Eugene Onegin

Pyotr Ilyitch Tchaikovsky
Welsh National Opera
Wales Millennium Centre, Cardiff
(2008)

Production photo

For an opera company to lose its leading man is unfortunate. For it to lose both the leading man and the chief understudy could seem carelessness, to paraphrase Oscar Wilde. That, however, was the fate which befell the WNO and its revival of Tchaikovsky's Eugene Onegin. Fortunately the ill luck ended there, thanks to the availability of the second understudy Christopher Dickson.

The production, which is a revival of a sell-out one first seen four years ago, ultimately triumphs over adversity and, along with revivals of The Magic Flute and Falstaff, the latter starring Bryn Terfel, finds the company in rude health.

As with The Magic Flute, there is much to enchant the eye, as well as the ear, designer Tobias Hoheisel making full use of the opportunities afforded by the grandeur of the setting, Imperial Russia in all its pomp and splendour. Initially the set, a large expanse of white framing what looks like a suburban English garden seems ill-thought out. In due course, however, the art of the design becomes clear, affording an austere beauty to the duel in the snow between Onegin and Lensky and a suitable chilliness to the scenes in St Petersburg.

The cramped design of Act I also bodies forth the limited lives led by the mass of those living in Russia, even those like Tatyana, born into a family removed from the peasants who at that time made up 87 per cent of the population of Russia.
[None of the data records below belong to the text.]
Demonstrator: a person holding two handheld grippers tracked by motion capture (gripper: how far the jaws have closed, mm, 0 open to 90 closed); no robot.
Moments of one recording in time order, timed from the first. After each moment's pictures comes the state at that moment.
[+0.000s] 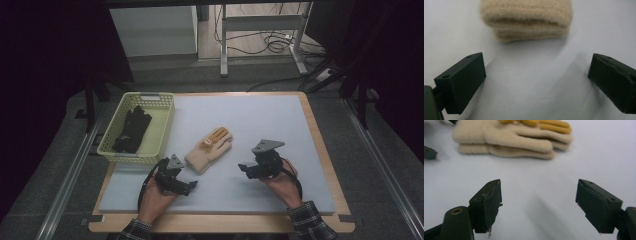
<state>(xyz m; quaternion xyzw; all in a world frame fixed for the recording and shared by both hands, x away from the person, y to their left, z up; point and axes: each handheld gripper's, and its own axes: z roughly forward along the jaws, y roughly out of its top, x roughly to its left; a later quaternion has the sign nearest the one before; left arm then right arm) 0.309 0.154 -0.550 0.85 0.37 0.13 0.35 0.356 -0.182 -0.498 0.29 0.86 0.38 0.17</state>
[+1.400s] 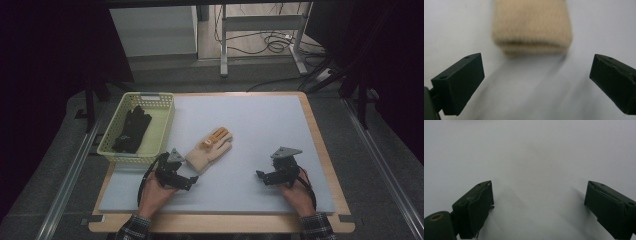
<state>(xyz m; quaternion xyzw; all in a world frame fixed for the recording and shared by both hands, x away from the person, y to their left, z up) 0.324 0.149 -0.528 0.85 0.38 0.12 0.35 0.355 -0.236 -0.532 0.35 0.85 0.34 0.17</state>
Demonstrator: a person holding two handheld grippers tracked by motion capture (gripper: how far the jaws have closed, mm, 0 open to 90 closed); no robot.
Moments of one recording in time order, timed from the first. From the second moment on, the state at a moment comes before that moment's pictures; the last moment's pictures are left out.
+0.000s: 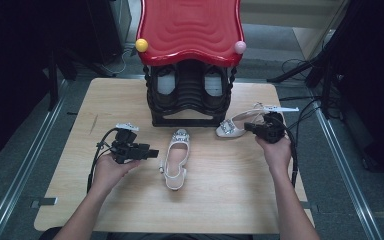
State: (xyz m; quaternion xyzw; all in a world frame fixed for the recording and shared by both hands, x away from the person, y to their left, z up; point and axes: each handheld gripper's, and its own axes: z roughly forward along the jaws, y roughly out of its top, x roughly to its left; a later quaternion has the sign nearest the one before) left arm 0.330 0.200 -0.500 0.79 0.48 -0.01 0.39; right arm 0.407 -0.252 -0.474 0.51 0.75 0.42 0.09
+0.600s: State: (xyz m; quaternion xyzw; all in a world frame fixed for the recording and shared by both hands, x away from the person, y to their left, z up) left arm 0.326 0.203 -0.501 0.79 0.48 -0.01 0.39; right arm 0.442 -0.233 -0.503 0.51 0.77 0.37 0.09
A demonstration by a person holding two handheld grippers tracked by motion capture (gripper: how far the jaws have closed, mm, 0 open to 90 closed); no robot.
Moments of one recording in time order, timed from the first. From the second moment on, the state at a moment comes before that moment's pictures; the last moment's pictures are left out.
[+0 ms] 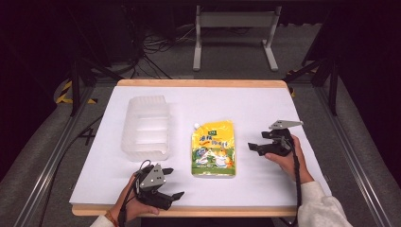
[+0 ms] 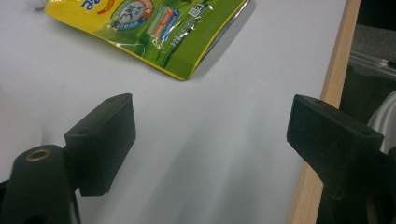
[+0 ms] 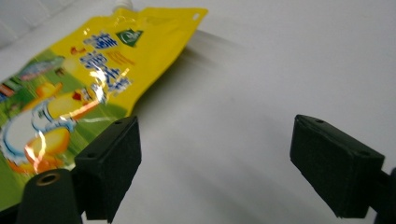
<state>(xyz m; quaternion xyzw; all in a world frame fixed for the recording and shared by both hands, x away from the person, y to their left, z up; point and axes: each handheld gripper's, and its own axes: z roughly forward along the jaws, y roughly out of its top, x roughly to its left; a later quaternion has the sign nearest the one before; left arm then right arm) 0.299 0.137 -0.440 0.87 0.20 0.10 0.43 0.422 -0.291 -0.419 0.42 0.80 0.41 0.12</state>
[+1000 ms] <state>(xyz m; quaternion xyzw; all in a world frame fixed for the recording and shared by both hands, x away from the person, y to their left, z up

By Act III, Tatyana inhabits a large drawing room with windows on to the world, but still she is cribbed and confined, trapped in a loveless marriage.

The production, though, takes a little while to warm up. As well as feeling hemmed in, the dance by the returning farm labourers feels a little half-hearted and Onegin too, on first appearance, looks more like an undertaker than the subsequent ardent wooer. Events, however, again confound initial impressions as the sleek Onegin, immaculate in black from top to toe, gives way to one transformed outwardly as well as inwardly, hispid and unkempt.
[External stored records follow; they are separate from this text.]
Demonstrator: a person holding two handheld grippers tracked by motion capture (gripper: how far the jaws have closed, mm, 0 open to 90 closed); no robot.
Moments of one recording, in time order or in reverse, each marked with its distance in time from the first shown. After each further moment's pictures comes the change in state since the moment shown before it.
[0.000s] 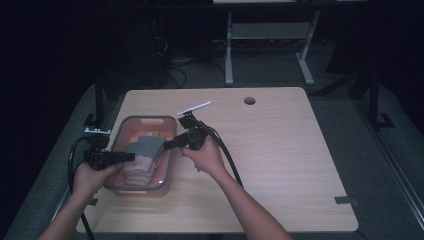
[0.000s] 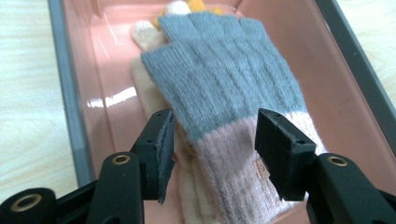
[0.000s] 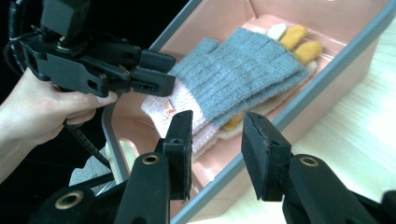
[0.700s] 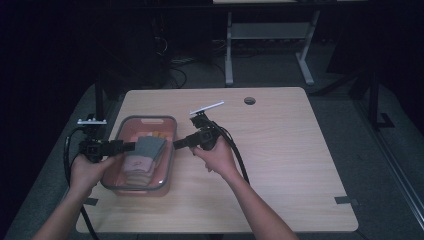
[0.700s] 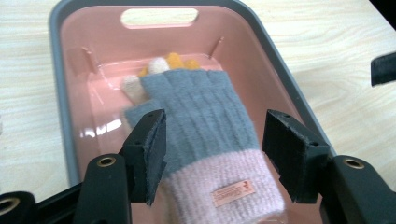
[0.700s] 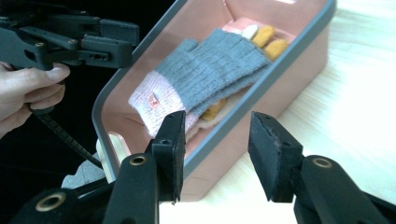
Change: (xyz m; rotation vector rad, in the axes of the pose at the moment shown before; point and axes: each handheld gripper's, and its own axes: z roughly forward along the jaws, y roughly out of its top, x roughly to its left) left arm -0.023 0.020 -0.024 -0.092 -0.024 0.054; right arm -0.012 -0.011 -0.027 -0.035 -0.040 0.008
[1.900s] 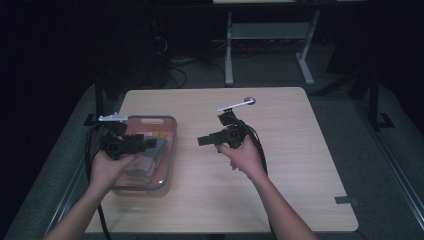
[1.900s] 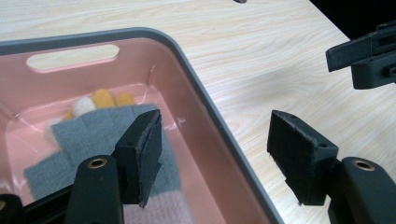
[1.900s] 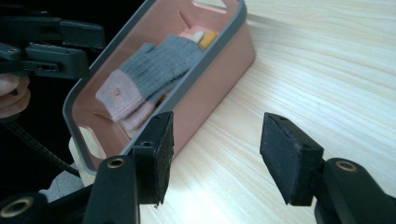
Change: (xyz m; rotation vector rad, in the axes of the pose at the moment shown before) left arm -0.054 0.016 0.014 -0.056 -0.087 0.088; right arm -0.033 -0.017 -0.057 -0.042 -0.101 0.015
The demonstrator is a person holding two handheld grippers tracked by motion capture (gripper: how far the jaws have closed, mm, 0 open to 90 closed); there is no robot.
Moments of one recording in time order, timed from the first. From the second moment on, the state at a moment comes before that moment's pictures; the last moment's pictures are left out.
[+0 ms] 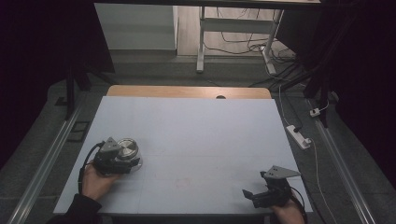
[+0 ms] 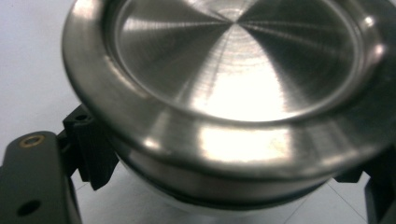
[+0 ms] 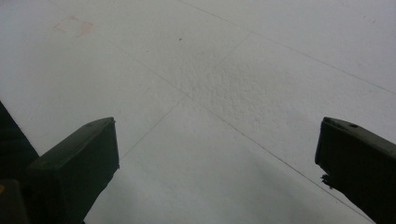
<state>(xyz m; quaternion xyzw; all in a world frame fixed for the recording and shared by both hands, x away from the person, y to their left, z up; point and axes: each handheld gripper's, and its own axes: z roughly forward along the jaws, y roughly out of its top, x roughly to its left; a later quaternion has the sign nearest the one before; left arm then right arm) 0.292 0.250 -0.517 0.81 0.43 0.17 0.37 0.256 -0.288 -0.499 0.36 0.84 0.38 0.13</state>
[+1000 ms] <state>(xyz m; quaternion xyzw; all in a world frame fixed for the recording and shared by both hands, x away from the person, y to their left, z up) 0.290 0.229 -0.486 0.82 0.40 0.17 0.38 0.256 -0.289 -0.499 0.37 0.83 0.39 0.13</state>
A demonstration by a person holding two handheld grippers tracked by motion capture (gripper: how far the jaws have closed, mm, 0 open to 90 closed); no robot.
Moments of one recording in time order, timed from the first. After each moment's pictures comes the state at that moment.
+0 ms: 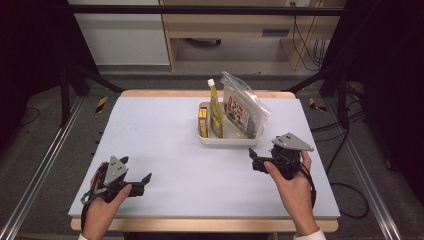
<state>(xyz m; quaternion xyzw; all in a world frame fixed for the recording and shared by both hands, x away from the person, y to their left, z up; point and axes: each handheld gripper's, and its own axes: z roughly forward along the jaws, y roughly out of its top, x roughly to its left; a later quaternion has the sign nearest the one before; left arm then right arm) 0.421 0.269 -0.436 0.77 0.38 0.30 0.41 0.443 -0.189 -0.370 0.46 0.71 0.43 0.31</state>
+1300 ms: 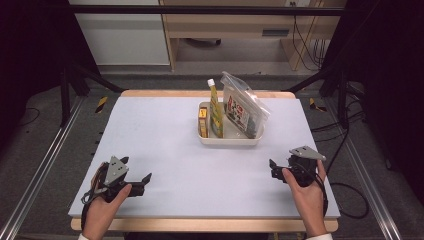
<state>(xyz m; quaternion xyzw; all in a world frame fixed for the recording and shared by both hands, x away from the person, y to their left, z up) 0.422 0.269 -0.439 0.78 0.38 0.30 0.41 0.451 -0.248 -0.435 0.54 0.70 0.36 0.30</state>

Dickson rings the changes well, admirably so in the circumstances - he was due to give a recital elsewhere. But despite lending his name to the opera - actually described as seven lyric scenes by Tchaikovsky - Onegin is absent for much of the time, throwing other members of the cast into the foreground.

Nuccia Focile, taking up the role previously filled by Amanda Roocroft, shines as Tatyana, convincing both as an ardent youngster and as the confident and self-possessed and dignified presence of Act III. There is fine support too from Alexandra Sherman, singing sweetly as Olga, her sister, and from Paul Charles Clarke, appealing as the unfortunate Lensky. The backing of the Orchestra of the WNO under the baton of Alexander Polianichko is assured.